▸ WHAT TO DO
Transcribe all of the data, leaving nothing out and changing nothing.

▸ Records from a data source
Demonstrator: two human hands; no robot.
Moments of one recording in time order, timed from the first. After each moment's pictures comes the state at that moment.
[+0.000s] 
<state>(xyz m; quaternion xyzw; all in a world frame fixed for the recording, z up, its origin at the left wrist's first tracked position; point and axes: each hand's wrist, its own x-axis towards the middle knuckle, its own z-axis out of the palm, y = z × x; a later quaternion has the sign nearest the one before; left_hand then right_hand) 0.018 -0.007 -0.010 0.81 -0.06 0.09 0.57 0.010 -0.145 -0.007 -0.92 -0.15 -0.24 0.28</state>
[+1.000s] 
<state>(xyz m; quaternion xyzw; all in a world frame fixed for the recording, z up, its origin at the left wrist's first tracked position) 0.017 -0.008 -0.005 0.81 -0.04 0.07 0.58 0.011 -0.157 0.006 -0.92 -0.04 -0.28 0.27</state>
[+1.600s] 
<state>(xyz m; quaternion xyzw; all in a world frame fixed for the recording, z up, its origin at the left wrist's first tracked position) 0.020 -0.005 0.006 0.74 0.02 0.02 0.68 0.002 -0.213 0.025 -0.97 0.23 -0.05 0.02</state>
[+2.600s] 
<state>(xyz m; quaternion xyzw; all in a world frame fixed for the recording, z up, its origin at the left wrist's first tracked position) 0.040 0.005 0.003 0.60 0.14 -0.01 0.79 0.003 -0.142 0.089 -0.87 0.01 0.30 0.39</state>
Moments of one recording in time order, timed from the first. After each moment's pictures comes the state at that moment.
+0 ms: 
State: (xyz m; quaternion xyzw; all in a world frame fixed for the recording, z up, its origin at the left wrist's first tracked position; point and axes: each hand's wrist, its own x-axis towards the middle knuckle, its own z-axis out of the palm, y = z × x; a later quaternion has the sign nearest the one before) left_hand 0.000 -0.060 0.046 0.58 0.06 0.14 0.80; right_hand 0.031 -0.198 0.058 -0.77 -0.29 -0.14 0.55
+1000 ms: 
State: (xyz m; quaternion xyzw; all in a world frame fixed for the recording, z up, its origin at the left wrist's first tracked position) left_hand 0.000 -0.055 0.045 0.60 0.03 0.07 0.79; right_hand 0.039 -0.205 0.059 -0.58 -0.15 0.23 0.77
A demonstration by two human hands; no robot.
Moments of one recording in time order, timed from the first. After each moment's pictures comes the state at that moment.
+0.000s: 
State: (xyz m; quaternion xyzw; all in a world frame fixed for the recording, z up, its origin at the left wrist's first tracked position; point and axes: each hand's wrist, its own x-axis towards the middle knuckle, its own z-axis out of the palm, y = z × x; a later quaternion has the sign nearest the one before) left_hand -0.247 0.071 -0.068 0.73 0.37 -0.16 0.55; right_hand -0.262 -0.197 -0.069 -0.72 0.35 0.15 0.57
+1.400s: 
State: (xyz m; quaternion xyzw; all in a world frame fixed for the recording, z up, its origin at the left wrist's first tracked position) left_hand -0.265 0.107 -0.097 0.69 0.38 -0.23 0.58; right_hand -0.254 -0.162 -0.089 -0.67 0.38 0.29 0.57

▸ COMPLETED TASK
Demonstrator: two human hands; no robot.
Moments of one recording in time order, timed from the first. After each moment's pictures comes the state at that moment.
[+0.000s] 
<state>(xyz m; quaternion xyzw; all in a world frame fixed for the recording, z up, its origin at the left wrist's first tracked position; point and axes: each hand's wrist, its own x-axis towards the middle knuckle, its own z-axis out of the palm, y = z × x; a later quaternion has the sign nearest the one before; left_hand then right_hand) 0.018 -0.007 -0.010 0.81 -0.06 0.09 0.57 0.010 -0.145 -0.007 -0.92 -0.15 -0.24 0.28</state>
[+1.000s] 
<state>(xyz m; quaternion xyzw; all in a world frame fixed for the recording, z up, its origin at the left wrist's first tracked position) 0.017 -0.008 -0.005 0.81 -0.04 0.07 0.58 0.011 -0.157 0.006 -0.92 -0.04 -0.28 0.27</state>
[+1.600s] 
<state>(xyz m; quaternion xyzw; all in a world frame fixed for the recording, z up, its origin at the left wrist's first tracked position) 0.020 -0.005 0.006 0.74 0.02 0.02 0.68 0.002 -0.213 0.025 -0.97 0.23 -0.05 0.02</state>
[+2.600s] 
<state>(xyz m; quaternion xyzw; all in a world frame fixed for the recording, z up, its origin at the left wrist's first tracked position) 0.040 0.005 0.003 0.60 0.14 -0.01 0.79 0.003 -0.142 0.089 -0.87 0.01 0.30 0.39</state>
Moments of one recording in time order, timed from the first. After each moment's pictures comes the state at that moment.
+0 ms: 
State: (xyz m; quaternion xyzw; all in a world frame fixed for the recording, z up, its origin at the left wrist's first tracked position; point and axes: each hand's wrist, its own x-axis towards the middle knuckle, its own z-axis out of the palm, y = z × x; a later quaternion has the sign nearest the one before) left_hand 0.000 -0.060 0.046 0.58 0.06 0.14 0.80; right_hand 0.031 -0.198 0.058 -0.77 -0.29 -0.14 0.55
+1000 ms: 
State: (xyz m; quaternion xyzw; all in a world frame fixed for the recording, z up, its origin at the left wrist's first tracked position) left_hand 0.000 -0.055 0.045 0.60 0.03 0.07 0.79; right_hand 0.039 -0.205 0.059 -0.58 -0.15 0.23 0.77
A demonstration by two human hands; no robot.
Moments of one recording in time order, timed from the first. After each moment's pictures comes the state at that moment.
+0.000s: 
State: (xyz m; quaternion xyzw; all in a world frame fixed for the recording, z up, its origin at the left wrist's first tracked position; point and axes: each hand's wrist, its own x-axis towards the middle knuckle, its own z-axis out of the palm, y = z × x; a later quaternion has the sign nearest the one before) left_hand -0.247 0.071 -0.068 0.73 0.37 -0.16 0.55; right_hand -0.262 -0.197 -0.069 -0.72 0.35 0.15 0.57
+1.400s: 
State: (xyz m; quaternion xyzw; all in a world frame fixed for the recording, z up, its origin at the left wrist's first tracked position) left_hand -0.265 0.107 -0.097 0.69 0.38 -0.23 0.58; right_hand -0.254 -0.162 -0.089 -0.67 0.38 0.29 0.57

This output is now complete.